基于趋近律滑模控制的智能车辆轨迹跟踪研究

Sliding Mode Control for Intelligent Vehicle Trajectory Tracking Based on Reaching Law

针对目前已有智能车辆轨迹跟踪控制存在跟踪精度低、鲁棒性弱等问题,结合滑模控制响应迅速、抗干扰能力强的优点,提出一种基于趋近律的滑模控制方法。提出的趋近律通过特殊幂次函数和反双曲正弦函数的组合,提高了系统状态的趋近速度并且平滑和限制了抖振现象,可实现控制车辆平顺快速跟踪参考轨迹。在Simulink软件上搭建了车辆运动学模型并进行轨迹跟踪仿真实验,通过与双幂次趋近律滑模控制进行对比验证了控制效果。仿真实验结果表明,相对于双幂次趋近律滑模控制,提出的趋近律滑模控制的车辆能更快地跟踪到参考轨迹,横向和纵向误差收敛速度明显增快,航向角抖振现象减弱,系统具有更快的趋近速度,并且抖振现象被削弱。
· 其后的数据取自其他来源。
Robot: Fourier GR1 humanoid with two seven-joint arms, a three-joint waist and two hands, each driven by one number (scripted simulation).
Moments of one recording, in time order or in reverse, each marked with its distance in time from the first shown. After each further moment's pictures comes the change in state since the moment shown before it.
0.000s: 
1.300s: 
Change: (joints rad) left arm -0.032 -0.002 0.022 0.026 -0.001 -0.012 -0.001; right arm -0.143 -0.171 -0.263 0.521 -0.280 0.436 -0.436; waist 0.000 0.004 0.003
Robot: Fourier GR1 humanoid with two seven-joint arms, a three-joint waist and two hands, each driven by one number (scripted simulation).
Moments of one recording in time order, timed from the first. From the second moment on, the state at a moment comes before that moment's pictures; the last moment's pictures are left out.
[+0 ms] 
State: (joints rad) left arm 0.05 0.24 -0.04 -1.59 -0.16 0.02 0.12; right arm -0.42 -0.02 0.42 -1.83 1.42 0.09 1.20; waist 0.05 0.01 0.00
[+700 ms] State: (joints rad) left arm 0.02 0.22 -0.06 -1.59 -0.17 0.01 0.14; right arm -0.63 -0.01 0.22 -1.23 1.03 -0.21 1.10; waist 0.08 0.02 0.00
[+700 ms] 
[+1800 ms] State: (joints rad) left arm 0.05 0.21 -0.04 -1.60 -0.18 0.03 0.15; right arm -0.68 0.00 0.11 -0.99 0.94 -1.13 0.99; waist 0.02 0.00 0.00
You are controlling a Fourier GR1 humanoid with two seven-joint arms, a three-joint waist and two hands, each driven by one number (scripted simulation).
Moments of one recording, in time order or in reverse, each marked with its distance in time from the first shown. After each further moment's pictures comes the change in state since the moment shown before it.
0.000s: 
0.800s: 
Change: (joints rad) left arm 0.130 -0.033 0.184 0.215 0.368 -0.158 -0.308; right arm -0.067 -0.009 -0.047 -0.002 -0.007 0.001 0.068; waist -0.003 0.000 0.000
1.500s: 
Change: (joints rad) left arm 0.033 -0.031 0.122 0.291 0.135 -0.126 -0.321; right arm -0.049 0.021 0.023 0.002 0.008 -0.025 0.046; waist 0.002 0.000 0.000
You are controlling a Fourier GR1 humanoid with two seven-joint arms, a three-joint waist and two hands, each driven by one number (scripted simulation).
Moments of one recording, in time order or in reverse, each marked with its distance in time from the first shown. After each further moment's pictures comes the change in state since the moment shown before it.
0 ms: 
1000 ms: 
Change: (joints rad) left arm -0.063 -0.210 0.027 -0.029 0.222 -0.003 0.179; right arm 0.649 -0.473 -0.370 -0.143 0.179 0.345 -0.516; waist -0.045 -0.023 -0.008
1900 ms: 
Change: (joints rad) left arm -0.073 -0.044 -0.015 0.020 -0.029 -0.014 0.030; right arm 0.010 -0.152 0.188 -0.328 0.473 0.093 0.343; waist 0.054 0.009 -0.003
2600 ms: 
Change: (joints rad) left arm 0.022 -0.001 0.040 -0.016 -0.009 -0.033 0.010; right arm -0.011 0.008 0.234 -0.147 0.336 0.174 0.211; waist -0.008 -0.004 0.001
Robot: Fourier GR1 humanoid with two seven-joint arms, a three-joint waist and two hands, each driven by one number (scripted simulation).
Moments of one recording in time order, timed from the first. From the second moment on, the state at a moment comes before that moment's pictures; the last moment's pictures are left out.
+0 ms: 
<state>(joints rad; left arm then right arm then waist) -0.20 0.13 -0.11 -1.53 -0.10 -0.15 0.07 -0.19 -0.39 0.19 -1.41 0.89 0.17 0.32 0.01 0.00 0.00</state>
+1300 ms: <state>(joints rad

The existing intelligent vehicle trajectory tracking controller have the problems such as low tracking accuracy and weak robustness. In order to solve these problems and improve track tracking effect,a sliding mode control method based on a new reaching law was proposed because the sliding mode control had the advantages of quick response and strong anti-interference ability. The new reaching law was the combination of a special function and a inverse hyperbolic sine,which made sure that the system state can approach the sliding surface quickly whether it was near the sliding surface or not. The law really avoided the shortcoming of the traditional algorithms and improved the approaching speed of the controlled system and limited the vibration. The controller that used this method can control the vehicle to track the reference trajectory quickly. In order to prove the effectiveness of this method,a vehicle kinematics model was built and the trajectory simulation experiment was carried out in Simulink to compare the control effect of the new reaching law with the double power reaching law. The results of the simulation verified that the new reaching law had higher approaching speed and weaker vibration and it had better control effect. Controlled by the sliding mode control method based on the new reaching law,the convergence speed of horizontal and vertical errors of the vehicle kinematics model was significantly increased,the vibration of course angle error became weak,and the vehicle kinematics model can track the trajectory faster.